Engineering Contradictions & Design Principles
Engineering Contradiction Analysis
1Measurement precision
If traditional classification methods wait for all JavaScript resources to be received before classifying a webpage, then classification accuracy is improved, but webpage loading speed deteriorates
Solution Approach 1:
The patent applies preliminary action by performing classification on a subset of JavaScript resources before all resources are received. The system extracts features from available JavaScript blocks and runs MIL models to make preliminary classification decisions, allowing webpage loading to proceed without waiting for complete resource reception while maintaining acceptable accuracy through incremental learning.
Solution Approach 2:
The patent implements partial action by using only a subset of available JavaScript resources for classification rather than requiring all resources. The system processes whichever JavaScript blocks are currently available, making classification decisions based on partial data, and can update decisions as more resources become available through incremental learning.
2Productivity
If classification is performed with partial instances available, then webpage loading speed is improved, but classification reliability deteriorates
Solution Approach 1:
The patent applies feedback through incremental learning where the MIL models are continuously updated as more JavaScript resources become available. The system provides feedback loops where classification results from partial instances are made, then refined as additional instances are processed, allowing the model to correct earlier decisions and improve reliability over time.
Solution Approach 2:
The patent implements dynamics by making the classification system adaptive and changeable over time. The MIL models dynamically adjust their parameters and decisions as new JavaScript resources are received, transforming from static batch processing to dynamic incremental learning that adapts to incoming data streams.
3Measurement precision
If multiple biased MIL models are used for classification, then classification accuracy is improved, but computational complexity increases
Solution Approach 1:
The patent applies asymmetry by using multiple MIL models with different bias orientations (e.g., one model biased toward benign classification, another toward malicious classification).
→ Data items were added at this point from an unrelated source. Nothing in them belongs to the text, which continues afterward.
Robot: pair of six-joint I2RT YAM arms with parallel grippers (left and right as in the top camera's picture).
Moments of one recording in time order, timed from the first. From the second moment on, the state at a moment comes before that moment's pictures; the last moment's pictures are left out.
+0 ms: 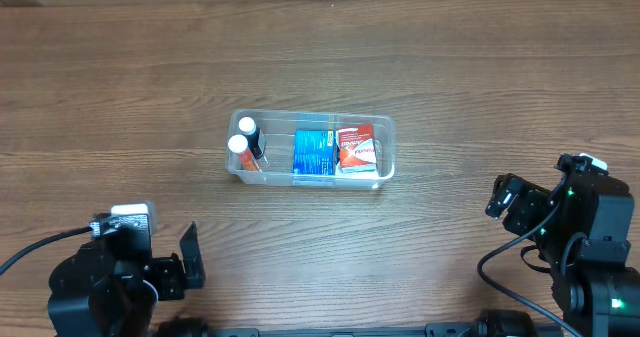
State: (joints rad) left arm 0.09 0.50 1.05 -1.22 0.03 0.00; right arm -0.08 0.73 0.96 -1.07 0.04 0.33
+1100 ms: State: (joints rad) left arm 0.09 0.50 1.04 -1.26 0.03 0.00; right arm -0.08 0.02 0.02 -0.03 -0.28 0.06
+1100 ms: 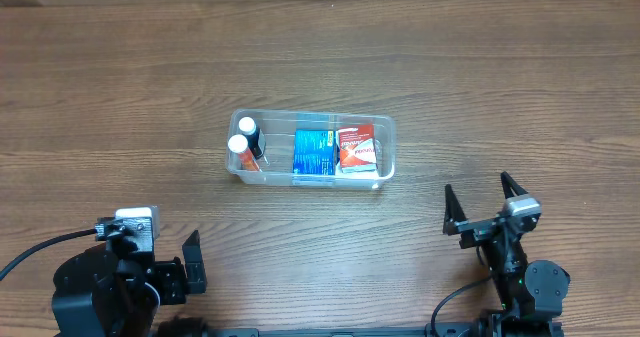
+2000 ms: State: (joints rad) left arm 0.09 0.50 1.04 -1.26 0.03 0.00; right arm -0.08 0.01 0.02 -0.04 -0.17 0.14
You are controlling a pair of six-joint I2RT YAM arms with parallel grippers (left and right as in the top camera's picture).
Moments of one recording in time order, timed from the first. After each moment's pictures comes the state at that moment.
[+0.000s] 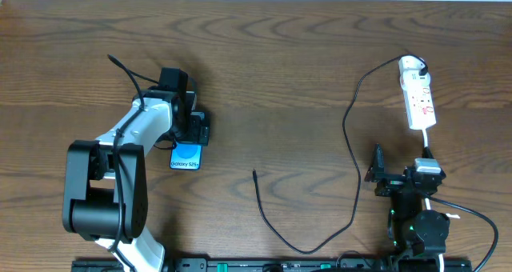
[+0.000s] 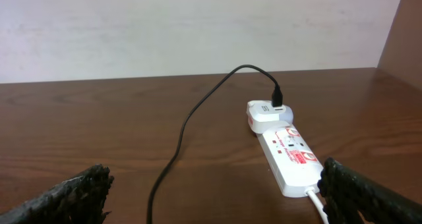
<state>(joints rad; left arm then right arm) -0.10 1.84 1.07 -0.69 0.01 -0.03 0.03 0.01 0.01 -0.06 0.09 0.04</state>
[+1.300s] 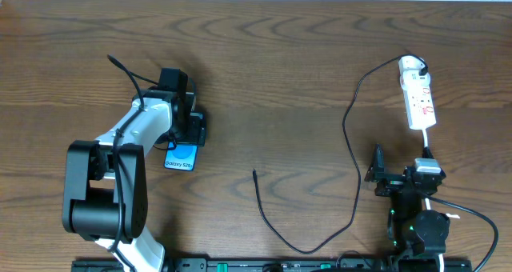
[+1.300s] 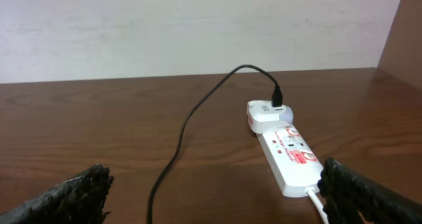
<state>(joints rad) -0.10 1.84 1.07 -0.71 0.01 -0.03 0.03 0.01 0.01 -0.06 0.09 0.04</state>
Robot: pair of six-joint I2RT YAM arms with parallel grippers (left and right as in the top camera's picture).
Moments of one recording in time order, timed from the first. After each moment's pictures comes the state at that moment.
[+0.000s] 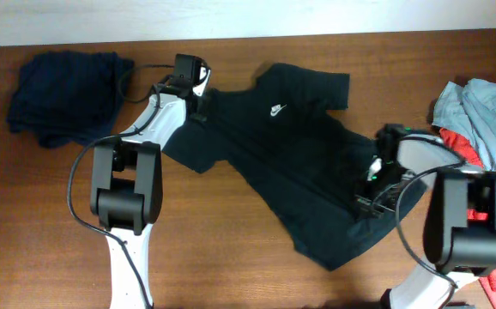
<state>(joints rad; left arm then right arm) -0.21 2.34 1.75 -0.50 -0.14 0.10 -0.14 1.90 1.07 -1.06 -0.22 0.28</state>
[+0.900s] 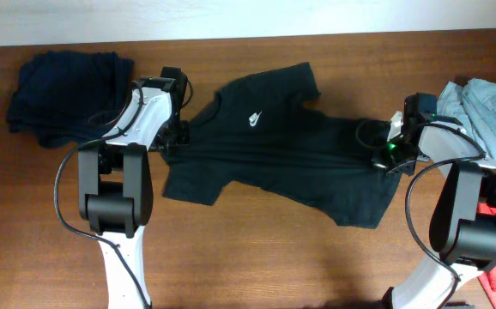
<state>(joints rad) -0.15 2.31 1.77 -1.13 -0.18 -0.26 -0.22 1.95 1.22 -0.72 -0.20 0.13</state>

This asymmetric approach allows the system to cross-validate results from models with different perspectives, improving accuracy through diverse viewpoints while keeping individual model complexity manageable.
Data Source
AI summary
A method for multi-instance learning (MIL)-based classification of a streaming input is described. The method includes running a first biased MIL model using extracted features from a subset of instances received in the streaming input to obtain a first classification result. The method also includes running a second biased MIL model using the extracted features to obtain a second classification result. The first biased MIL model is biased opposite the second biased MIL model. The method further includes classifying the streaming input based on the classification results of the first biased MIL model and the second biased MIL model.